Só que convém não desmerecer quem segue atrás. Os campeões, Denver, estão em quarto, mas até agora parecem ter jogado em modo passeio. Alguém duvida que quando chegar a hora Jokic vai acelerar? Dallas segue em sétimo, apenas com menos uma vitória que os quintos (os Pelicans), mas tem Doncic e Kyrie e Doncic é menino para botar 70 pontos no cesto quando for preciso. Um lugar acima estão os Suns, que andaram o ano inteiro a lidar com lesões consecutivas – mas quando pensamos no potencial de lançadores como Durant, Booker, Lillard e Grayzen Allen mais vale não fazer grandes previsões.

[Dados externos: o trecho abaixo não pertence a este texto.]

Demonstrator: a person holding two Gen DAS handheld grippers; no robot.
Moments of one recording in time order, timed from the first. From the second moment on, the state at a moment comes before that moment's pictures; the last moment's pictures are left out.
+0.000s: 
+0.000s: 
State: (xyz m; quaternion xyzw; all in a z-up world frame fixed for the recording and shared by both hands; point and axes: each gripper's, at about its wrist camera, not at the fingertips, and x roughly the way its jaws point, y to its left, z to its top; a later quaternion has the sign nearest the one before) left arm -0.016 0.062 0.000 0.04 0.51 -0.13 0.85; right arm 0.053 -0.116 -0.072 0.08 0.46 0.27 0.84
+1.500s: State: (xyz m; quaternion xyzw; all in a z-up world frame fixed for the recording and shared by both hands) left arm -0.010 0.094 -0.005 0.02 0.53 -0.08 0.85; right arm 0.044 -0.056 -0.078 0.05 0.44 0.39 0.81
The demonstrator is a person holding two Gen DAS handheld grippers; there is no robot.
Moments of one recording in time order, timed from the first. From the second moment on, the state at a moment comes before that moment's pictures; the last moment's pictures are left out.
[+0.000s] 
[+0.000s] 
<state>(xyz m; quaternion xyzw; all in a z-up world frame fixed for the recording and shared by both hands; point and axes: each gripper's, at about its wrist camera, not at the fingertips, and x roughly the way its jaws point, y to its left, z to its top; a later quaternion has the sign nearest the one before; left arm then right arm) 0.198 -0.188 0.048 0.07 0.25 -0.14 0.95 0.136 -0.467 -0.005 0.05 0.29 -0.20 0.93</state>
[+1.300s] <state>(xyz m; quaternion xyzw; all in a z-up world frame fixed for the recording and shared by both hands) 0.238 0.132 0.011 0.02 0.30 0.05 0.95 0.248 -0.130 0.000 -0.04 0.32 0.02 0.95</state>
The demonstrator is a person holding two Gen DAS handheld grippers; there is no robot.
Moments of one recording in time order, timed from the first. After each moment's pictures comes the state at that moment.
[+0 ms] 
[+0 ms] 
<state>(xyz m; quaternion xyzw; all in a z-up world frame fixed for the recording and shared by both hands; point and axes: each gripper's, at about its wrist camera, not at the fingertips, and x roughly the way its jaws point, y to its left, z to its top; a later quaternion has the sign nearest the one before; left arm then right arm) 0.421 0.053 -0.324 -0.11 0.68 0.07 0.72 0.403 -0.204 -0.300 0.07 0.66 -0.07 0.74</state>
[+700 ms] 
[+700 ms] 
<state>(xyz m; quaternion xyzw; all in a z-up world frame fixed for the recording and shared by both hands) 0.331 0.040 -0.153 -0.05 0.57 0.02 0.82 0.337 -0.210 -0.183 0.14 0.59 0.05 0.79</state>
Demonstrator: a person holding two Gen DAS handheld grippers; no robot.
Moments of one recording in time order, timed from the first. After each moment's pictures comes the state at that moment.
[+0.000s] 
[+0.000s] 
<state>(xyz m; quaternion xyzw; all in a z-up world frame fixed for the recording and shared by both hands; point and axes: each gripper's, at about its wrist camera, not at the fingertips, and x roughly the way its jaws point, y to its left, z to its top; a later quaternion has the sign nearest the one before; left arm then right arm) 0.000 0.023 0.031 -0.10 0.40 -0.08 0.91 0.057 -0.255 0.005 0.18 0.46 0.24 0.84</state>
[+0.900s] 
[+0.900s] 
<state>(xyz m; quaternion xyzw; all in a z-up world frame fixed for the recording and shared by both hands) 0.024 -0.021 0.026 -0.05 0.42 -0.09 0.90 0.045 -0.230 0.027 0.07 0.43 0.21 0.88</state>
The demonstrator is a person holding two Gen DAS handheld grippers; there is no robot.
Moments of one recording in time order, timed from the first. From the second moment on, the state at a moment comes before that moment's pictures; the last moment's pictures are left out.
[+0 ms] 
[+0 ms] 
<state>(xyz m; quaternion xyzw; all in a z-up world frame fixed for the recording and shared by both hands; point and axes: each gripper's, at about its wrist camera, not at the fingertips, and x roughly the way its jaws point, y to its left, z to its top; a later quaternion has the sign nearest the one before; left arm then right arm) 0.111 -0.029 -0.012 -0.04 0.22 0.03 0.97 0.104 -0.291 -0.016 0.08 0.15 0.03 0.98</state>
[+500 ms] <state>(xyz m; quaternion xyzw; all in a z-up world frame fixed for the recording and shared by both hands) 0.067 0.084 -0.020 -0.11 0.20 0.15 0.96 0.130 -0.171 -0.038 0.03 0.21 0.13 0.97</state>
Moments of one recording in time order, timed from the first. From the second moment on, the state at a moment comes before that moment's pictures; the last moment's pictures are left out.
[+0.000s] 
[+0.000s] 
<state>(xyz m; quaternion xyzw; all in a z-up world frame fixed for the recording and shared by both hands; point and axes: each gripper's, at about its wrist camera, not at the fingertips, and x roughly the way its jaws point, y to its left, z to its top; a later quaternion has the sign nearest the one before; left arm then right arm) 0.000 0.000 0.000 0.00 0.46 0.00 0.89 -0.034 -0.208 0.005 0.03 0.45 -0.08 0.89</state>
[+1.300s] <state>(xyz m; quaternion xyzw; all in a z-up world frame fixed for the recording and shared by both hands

O mais lógico, a Oeste, é esperar uma final entre Minnesota e Denver (a menos que os Nuggets não subam um lugar); no Este, não fora a lesão de Embiid, e Bucks-Celtics era quase garantido como final de conferência. Assim, está tudo à espera da fibra que Knicks, Cleveland, Pacers e Heat (que passam metade da época a jogar mediocremente, para nesta altura despertarem e tornarem-se em assassinos cruéis e sem piedade) mostrem.
Eu punha o meu dinheiro em Celtics-Denver na final, mas eu não jogo. A minha única certeza é que as grandes estrelas da NBA são não-americanas, as pessoas ligam a televisão para ver os não-americanos – e que dentro de quatro, no máximo cinco anos, a final contará sempre com um tal Wembanyama.